Children of Eden, written by the team responsible for Godspell, Pippin and Les Miserables, takes a different approach: “The father [the Lord] creates his children and expects them to love him. He gives them free will but doesn’t expect them to use it. Eventually, they start asking questions.” Now, why does that seem to ring such a familiar bell at the Greenspoon home?
We probably shouldn’t be too surprised by these updated accounts; these modern elaborations of, if not aberrations from, the traditional biblical text have ancient, one might say hoary, precedents. If we needed a reminder of this fact, it was provided a while back by the History Channel’s Banned from the Bible: The Stories That Were Deleted from Biblical History. Among these ancient extrabiblical tales is The Life of Adam and Eve, described as “a more detailed story of creation [that] includes jealous angels, a more devious serpent [is this possible?], and more information about Eve’s fall from grace from her point of view.” Also featured was The Book of Jubilees, which “reveals that Adam and Eve had nine children and that Cain’s younger sister Awan became his wife.” I wonder if Mark Twain knew about this?
Adam and Eve also show up in two recent children’s books. As a critic notes, one illustrator’s “apparent wish to keep Adam and Eve discreetly covered also limits readers’ direct exposure to them.” I suppose this was necessary for a G rating. The other book, casting such caution to the proverbial winds, reveals “Adam’s and Eve’s decorative body paint and one image that exposes Eve’s naked breast.” Once we are in the mood, it doesn’t take long to imagine that Adam and Eve had a weekend marriage seminar with Dr. Phil (as one writer from the Dayton Daily News suggests), that Eve took the cork-tipped cigarette proffered her by the serpent to “make her smarter and look more sophisticated” (this compliments of Art Buchwald), or (via Australia) that “the serpent is a car salesman who also dabbles in domestic appliances such as toasters and hand guns.”
Of course, a perennial question for biblical readers of all sorts is the location of the Garden of Eden, if indeed it did exist. Eight-thousand square miles of Iraqi wetlands and marshes have been “identified by some biblical scholars as the site,” and some monies from the United States and elsewhere may be extended to restore the garden. Still in doubt? Then I suggest you head for the archives of the Chicago Historical Society.
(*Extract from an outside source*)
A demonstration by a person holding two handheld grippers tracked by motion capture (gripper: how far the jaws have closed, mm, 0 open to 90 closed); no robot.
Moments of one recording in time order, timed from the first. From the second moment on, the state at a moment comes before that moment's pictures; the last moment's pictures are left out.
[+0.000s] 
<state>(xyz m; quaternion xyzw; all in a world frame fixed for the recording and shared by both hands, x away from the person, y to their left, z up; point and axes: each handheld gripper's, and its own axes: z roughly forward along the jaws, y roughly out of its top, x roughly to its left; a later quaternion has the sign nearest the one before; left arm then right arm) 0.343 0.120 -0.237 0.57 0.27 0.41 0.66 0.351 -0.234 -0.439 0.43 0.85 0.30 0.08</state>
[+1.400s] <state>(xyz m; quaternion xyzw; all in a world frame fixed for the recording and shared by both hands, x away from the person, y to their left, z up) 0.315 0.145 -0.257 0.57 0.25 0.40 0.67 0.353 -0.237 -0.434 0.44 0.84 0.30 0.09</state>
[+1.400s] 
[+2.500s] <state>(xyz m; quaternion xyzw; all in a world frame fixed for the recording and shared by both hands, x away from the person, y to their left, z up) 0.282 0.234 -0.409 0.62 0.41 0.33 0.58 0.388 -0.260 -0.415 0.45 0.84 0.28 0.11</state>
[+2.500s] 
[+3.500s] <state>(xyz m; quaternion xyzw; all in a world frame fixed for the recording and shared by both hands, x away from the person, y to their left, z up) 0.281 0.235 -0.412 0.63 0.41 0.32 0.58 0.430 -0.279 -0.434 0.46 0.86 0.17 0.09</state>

Inside Archive Box #1920.1714 is “a piece of the hide of the snake that tempted Eve in the Garden of Eve.” To be more precise, the label, written in French (now that’s a guarantee of authenticity!) avers that “it was killed by Adam the day after its treachery. Adam used a stake, the traces of which can be seen. This skin was a legacy of Adam, and it was preserved by his family in Asia.” It’s signed with “seals of guarantees of doctors and theologians.” When the skin was last displayed, the Historical Society’s label “clearly stated that it was a fraud,” according to the Chicago Sun-Times. I’m not so sure: That snake, as crafty as ever, probably shed his skin on the way to Acapulco or wherever shrewd serpents secretly slither. Okay, maybe I made this part up, but it would make a heck of a musical or reality show!